### Problem details
Pull out every line in the data that has the string "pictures" in it.

Stored records
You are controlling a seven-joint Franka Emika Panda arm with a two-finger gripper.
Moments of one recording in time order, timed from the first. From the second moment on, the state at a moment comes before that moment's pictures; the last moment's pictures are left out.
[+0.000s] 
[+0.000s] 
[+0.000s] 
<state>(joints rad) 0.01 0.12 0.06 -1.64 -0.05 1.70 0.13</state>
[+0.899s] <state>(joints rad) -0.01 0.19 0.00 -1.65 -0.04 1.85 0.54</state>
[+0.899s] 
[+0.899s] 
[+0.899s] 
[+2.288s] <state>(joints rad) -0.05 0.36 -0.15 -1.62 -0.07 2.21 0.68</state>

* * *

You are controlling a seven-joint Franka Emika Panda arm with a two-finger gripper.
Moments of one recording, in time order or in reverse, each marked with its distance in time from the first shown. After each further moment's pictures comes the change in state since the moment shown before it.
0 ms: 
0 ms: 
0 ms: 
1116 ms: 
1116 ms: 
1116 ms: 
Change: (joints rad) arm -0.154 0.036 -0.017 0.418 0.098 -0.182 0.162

### Exercise result
Moments of one recording in time order, timed from the first. From the second moment on, the state at a moment comes before that moment's pictures; the last moment's pictures are left out.
Moments of one recording, in time order or in reverse, each marked with its distance in time from the first shown. After each further moment's pictures comes the change in state since the moment shown before it.

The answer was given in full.